There is a persistent medium risk of terrorism in Jordan, given its proximity to conflicts in neighbouring Iraq and Syria where terrorist groups such as Islamic State (IS), Al-Qaeda and Al-Qaeda-linked outfits operate. Moreover, Jordanian communities, notably in Zarqa and Maan, have hosted sympathisers who have joined and led terrorist groups operating in neighbouring states and have, themselves, staged large-scale attacks in Amman. The US 2021 evacuation from Afghanistan and the complex attacks staged by Islamic State of Khorason Province could inspire local sympathisers in Jordan. The security forces, however, have proven effective at mitigating planned terrorist attacks and benefit from efficient intelligence services, which operate in Jordan and are embedded in neighbouring states. Nevertheless, terrorism continues to pose a threat. The last significant attacks were carried out in December 2016, with IS-claimed shootings in Al-Karak city in southern Jordan.
Jordan's liberal foreign exchange law entitles foreign investors to remit abroad, in a fully convertible foreign currency, foreign capital invested including all returns, profits and proceeds arising from the liquidation of investment projects. Non-Jordanian administrative and technical employees are permitted to transfer their salaries and compensation abroad.
The Jordanian dinar will stay pegged to the US dollar. The large current account deficit will be partly financed by inward foreign direct investment, debt inflows and donor support. Foreign reserves are rising and in July 2021 were equivalent to 9.2 months of current external payments, which should provide sufficient support to maintain the peg.
External conditions and political resistance to further austerity remain challenging. Jordan will retain US loan guarantees and access to foreign borrowing at concessional rates from multilateral institutions, and it will be able to meet its repayments fully. The rating is constrained by wide fiscal deficits and high public debt, but the government is trying to address these issues.
Jordan's credit challenges, including high government debt and social pressures stemming from weak growth and high unemployment, have been aggravated further by COVID-19. These will continue to constrain Jordan's creditworthiness, although the government's commitment to structural reforms, medium-term fiscal consolidation planning and international support for Jordan from the United States and Gulf Arab states mean that near-term negative trends will likely reverse over the next few years.
In November 2020, Moody's affirmed Jordan's B1 credit and maintained the stable outlook. They also affirmed the long-term sovereign credit rating at 'BB-'. Although the government deficit stands at USD1.97bn in the 2021 budget (5.8%), it is expected gradually to narrow to 2.6% in 2022, as revenue recovers with the economy, pandemic-related tax reliefs, and as the government maintains expenditure restraint.

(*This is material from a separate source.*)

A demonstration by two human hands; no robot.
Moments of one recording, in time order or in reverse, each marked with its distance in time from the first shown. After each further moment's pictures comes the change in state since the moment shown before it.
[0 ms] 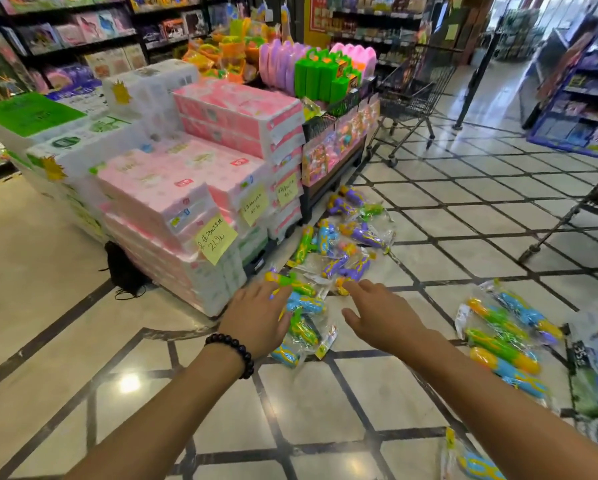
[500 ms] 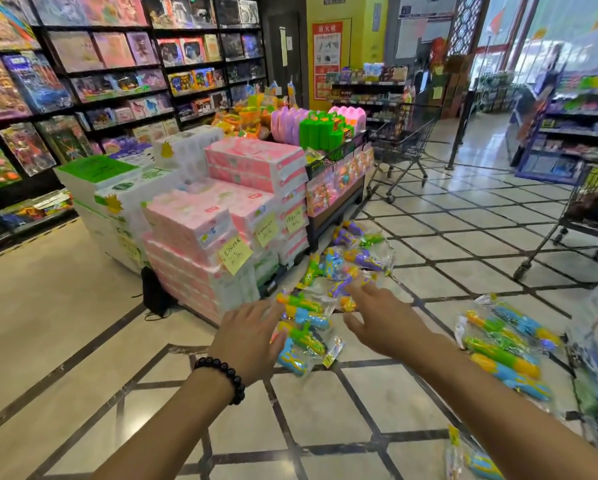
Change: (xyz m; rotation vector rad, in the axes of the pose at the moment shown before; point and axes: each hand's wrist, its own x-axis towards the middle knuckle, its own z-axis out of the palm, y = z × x) left_hand -0.253 0.114 -0.064 0.095 0.140 -0.019; right_hand -0.257 -0.042 -0.033 0.063 0.155 -0.038
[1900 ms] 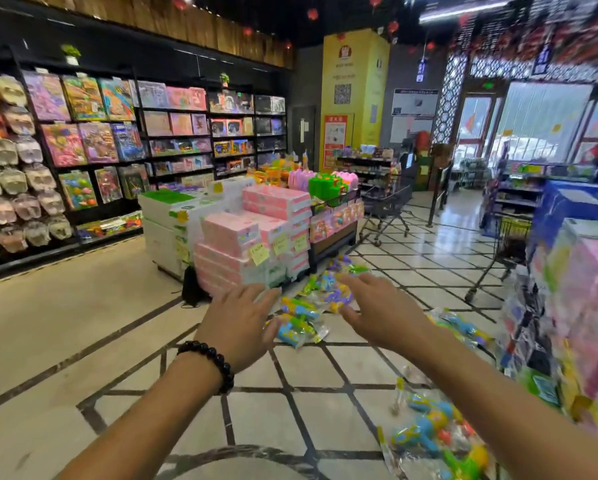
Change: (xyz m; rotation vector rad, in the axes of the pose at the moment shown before) left_hand -0.679 0.279 -0.269 0.119 0.215 -0.075; right_hand -0.731 -0.213 -0.159 -0.118 0.200 -0.088
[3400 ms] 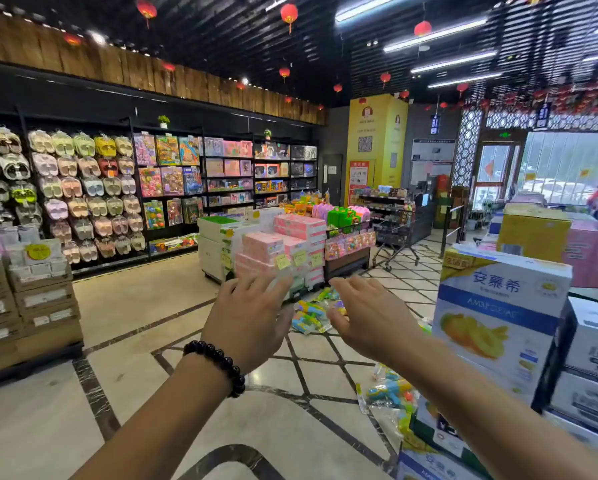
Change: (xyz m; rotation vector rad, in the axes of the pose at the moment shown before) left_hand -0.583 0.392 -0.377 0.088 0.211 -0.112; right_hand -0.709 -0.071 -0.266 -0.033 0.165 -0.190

In June 2021, Fitch affirmed Jordan's Long-Term Foreign-Currency Issuer Default Rating (IDR) at 'BB-' with a negative outlook. The ratings are supported by a record of gradual fiscal and economic reforms and resilient domestic and external financing linked to the liquid banking sector, public pension fund and funding from Jordan's external partners. However, the negative outlook reflects the risk that government debt deteriorates further amid an uncertain recovery and a difficult social context following COVID-19.

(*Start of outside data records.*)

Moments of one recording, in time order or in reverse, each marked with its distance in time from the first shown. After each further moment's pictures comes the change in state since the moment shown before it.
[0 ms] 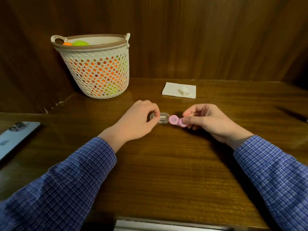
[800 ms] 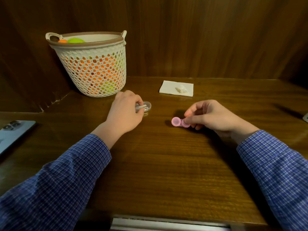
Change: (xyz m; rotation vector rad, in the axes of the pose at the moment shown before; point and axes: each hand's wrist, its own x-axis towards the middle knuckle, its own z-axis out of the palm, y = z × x) left_hand 0.005 -0.010 -0.008 0.195 0.194 -0.220; right_hand -0.004 -0.008 -0.018 -0.134 -0.041 0.097
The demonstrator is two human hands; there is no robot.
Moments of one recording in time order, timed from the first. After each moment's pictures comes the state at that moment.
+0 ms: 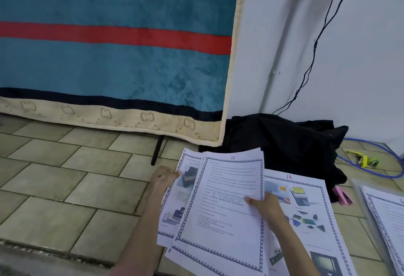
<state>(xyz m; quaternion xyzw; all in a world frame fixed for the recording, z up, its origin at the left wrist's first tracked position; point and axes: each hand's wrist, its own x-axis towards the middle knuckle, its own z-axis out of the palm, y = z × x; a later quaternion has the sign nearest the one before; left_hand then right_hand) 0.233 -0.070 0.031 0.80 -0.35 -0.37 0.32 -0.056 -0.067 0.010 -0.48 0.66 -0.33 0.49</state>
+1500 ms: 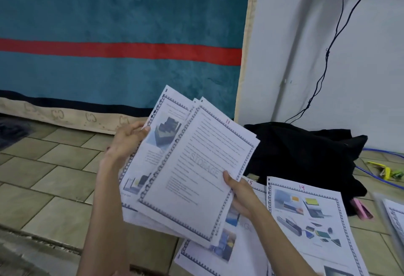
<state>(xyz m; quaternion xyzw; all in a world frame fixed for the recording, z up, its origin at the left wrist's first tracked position) 0.298 -0.017 0.190 0.66 -0.44 -0.30 0.52 0.034 -0.077 0.055 -0.32 0.35 -0.38 0.79</state>
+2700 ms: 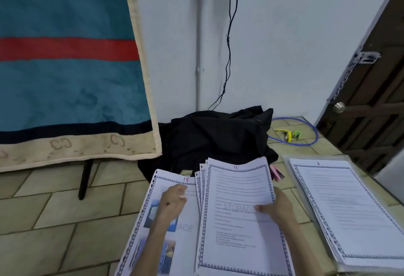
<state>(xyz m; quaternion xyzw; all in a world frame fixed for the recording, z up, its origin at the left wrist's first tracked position) 0.073 -0.092 0.025 0.69 -0.57 -0.40 0.20 -0.200 -0.040 0.028 -0.39 0.77 -0.34 0.37</state>
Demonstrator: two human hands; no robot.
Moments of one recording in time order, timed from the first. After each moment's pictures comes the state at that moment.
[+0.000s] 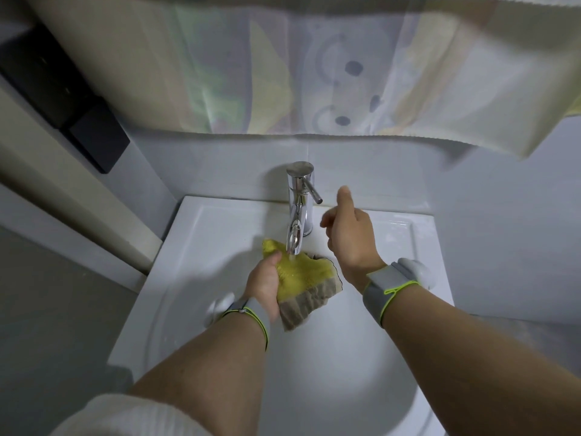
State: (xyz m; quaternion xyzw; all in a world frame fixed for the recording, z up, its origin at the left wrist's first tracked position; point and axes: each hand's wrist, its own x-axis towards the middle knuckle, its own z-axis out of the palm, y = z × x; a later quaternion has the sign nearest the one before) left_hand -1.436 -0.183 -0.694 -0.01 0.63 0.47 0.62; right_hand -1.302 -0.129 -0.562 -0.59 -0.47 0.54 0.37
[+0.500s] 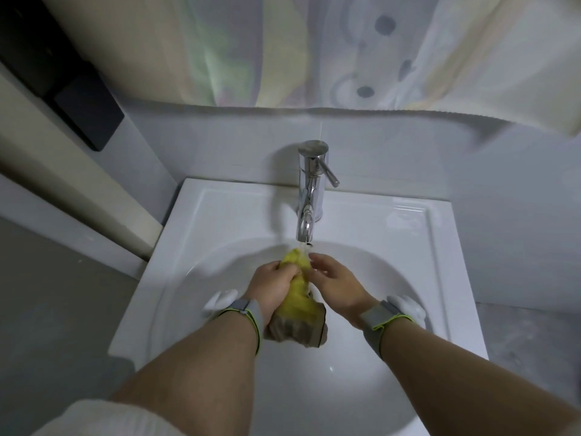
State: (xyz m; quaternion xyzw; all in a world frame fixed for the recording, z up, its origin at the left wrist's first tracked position) left_hand -1.441 -0.213 -0.673 0.21 0.72 0.35 0.56; right_hand -1.300 -0.176 -0.668 -0.54 -0.53 0.63 0.15
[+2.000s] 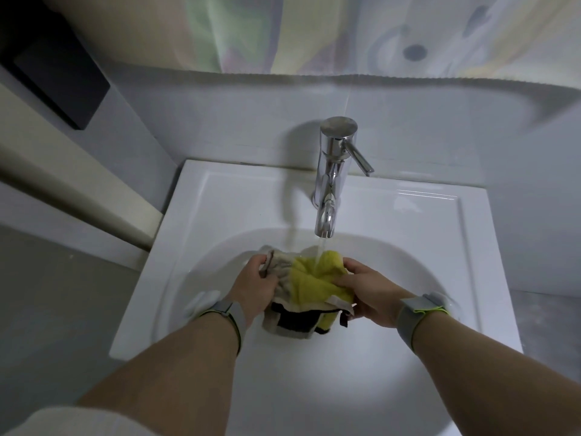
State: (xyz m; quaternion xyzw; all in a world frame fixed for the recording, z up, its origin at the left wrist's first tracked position) left_hand -1.491 -0.228 -0.712 0.26 0.77 0.26 0.52; right_hand -1.280 -0.156 -0.706 -0.53 -0.35 0.77 0.06
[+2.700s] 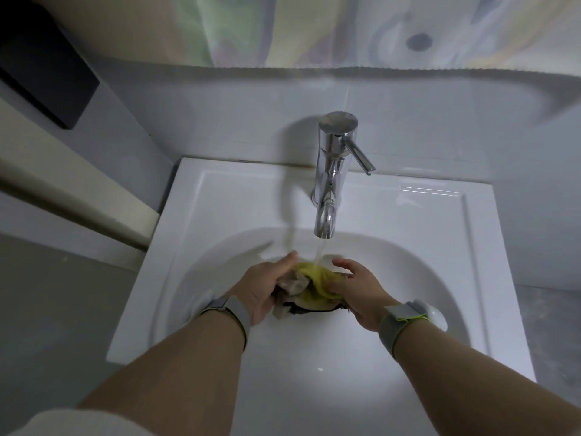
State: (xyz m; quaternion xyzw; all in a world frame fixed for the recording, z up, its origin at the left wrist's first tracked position) left_hand -1.479 -0.211 -0.706 0.09 0.64 0.36 0.67; right_hand -1.299 -0.168 -0.725 -0.62 -0.33 0.70 0.13
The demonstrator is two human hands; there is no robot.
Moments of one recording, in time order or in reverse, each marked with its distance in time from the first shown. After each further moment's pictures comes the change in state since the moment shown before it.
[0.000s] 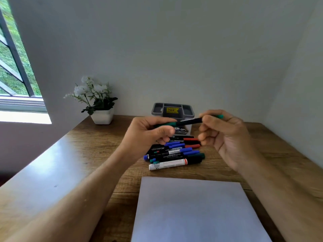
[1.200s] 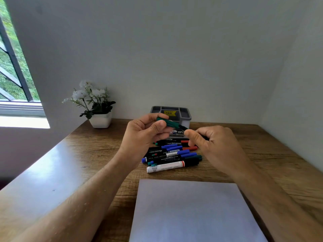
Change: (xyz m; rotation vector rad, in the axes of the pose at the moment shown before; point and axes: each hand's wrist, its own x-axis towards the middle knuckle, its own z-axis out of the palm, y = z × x) left_hand 0.000 -0.002 0.007 -0.348 0.094 -0.035; right_hand -0.008 0.005 0.010 -1.134 0.044 -0.152
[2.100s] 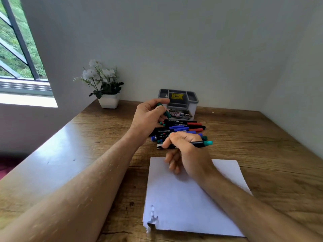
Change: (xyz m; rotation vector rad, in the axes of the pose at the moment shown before) left_hand 0.004 -0.013 -0.017 0.368 0.225 -0.068; right_hand -0.052 -0.067 0.062 0.806 -0.196 0.408
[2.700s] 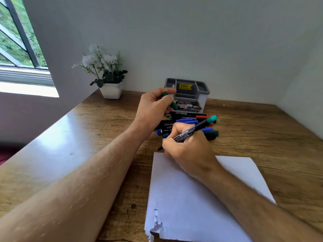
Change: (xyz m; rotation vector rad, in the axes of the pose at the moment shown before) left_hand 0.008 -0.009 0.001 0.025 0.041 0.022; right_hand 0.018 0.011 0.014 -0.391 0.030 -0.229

Jordan's general government deficit widened to 5.4% of GDP in 2020, from 1.4% in 2019, driven by a 40% collapse in non-tax revenue, despite a 6% increase in tax revenue due to government efforts to improve tax collection. Spending growth was contained at 4%, reflecting a modest pandemic support package and offsetting measures towards expenditure restraint, including a freeze on civil service hiring and bonuses.